Vinod Kothari, an accountant in India, said that funds like Infradebt will aim for returns of around 10.5 per cent to 11 per cent. As project cashflows will be in rupees, the fund will need to take out currency hedges at a cost of around five to six per cent.

“That still leaves a rate of return of four to five per cent in US dollars, which, I think is quite impressive,” he added.

A lawyer with an international law firm is not convinced. “Given the nature of the underlying asset, by sticking money on deposit in India you are close to what an IDF can deliver with a lot more security”.

Bonds have a three-year lock-in but during this period non-resident investors can trade among themselves. Yet as they are unlisted, a question mark hangs over who will operate any over-the-counter trading; and so unless the manager assumes this responsibility liquidity is likely to be minimal.

A survey of the Indian corporate bond market, by way of comparison, provides little reason for optimism. According to analysts IFMR Capital there is an “absence of secondary markets for corporate bonds in India”, while the wholesale debt market – which covers a variety of instruments such as treasury bills, public sector bonds, loans, mutual trust units and securitised debt – has notably failed to develop in recent years.

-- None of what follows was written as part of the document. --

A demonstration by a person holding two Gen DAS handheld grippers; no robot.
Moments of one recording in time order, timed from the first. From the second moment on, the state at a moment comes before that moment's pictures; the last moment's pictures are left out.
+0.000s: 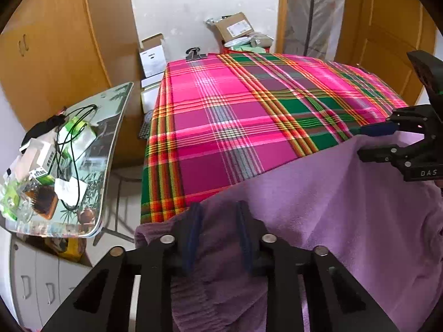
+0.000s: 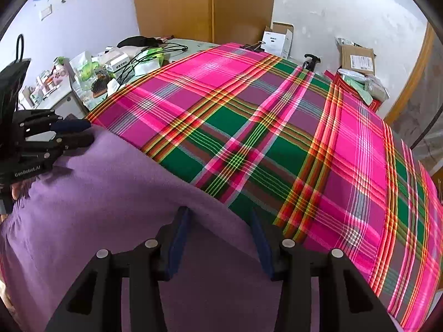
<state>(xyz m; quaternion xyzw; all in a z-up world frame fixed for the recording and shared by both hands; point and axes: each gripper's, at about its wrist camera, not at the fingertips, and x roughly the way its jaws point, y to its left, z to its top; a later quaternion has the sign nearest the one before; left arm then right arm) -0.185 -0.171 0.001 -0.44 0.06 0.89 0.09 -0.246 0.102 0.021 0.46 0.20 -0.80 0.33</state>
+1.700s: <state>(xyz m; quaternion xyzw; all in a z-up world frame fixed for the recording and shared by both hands) -0.015 -0.177 0.059 -0.36 -0.02 0.93 0.09 -0.033 0.128 0.060 0.32 0.28 -0.86 0.29</state>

Yet as the fund will target institutional investors, who tend to follow a buy-and-hold strategy to match their long-dated liabilities, this issue of liquidity could be a red herring. But without market makers or brokers, there is little to convince foreign investors they can exit in the not unimaginable scenario of a considerable depreciation of the rupee.

Volatility in the rupee as measured against US dollar, 2008 - 2012

The travails of India-focused infrastructure equity funds opens a window on how fundraising might pan out. That the majority of vehicles launched since 2009 have failed to meet their target (with the notable exception of the Macquarie-SBI fund, which in any case largely invests in infrastructure companies rather than projects) does not bode well, and this presumably is in no small way linked to their dismal performance over the past five years compared to other kinds of investment funds. 

India infrastructure equity fundraising attempts since 2009

Macroeconomic factors that have hampered fundraising on the above funds could imaginably strike their IDF counterparts as well. Volatility in the rupee, economic slowdown and an unresolved nationwide power crisis have given investors the jitters over the last year, adding to the chill winds that from 2010 onwards blew across from Europe and America’s financial storm.

Returns on investment funds in India by sector average

This has merely compounded a sectoral problem, namely, the overleveraging of infrastructure companies. Delays to the coming on-stream of a large number of infrastructure developments started in the last two years – largely caused by log-jams in obtaining environmental clearance, land acquisition disputes and a lethargic bureaucracy – have meant many projects are not yet generating revenues.

In turn, developer capital remains locked up in pre-operational stages assets. This is problematic as sponsors must contribute a minimum 30 per cent of NBFC IDF’s equity. Until the emergence of a buoyant secondary market in infrastructure assets, some industry figures say that solutions for debt financing are a distraction when there may not be enough sponsor equity to launch projects in the first place.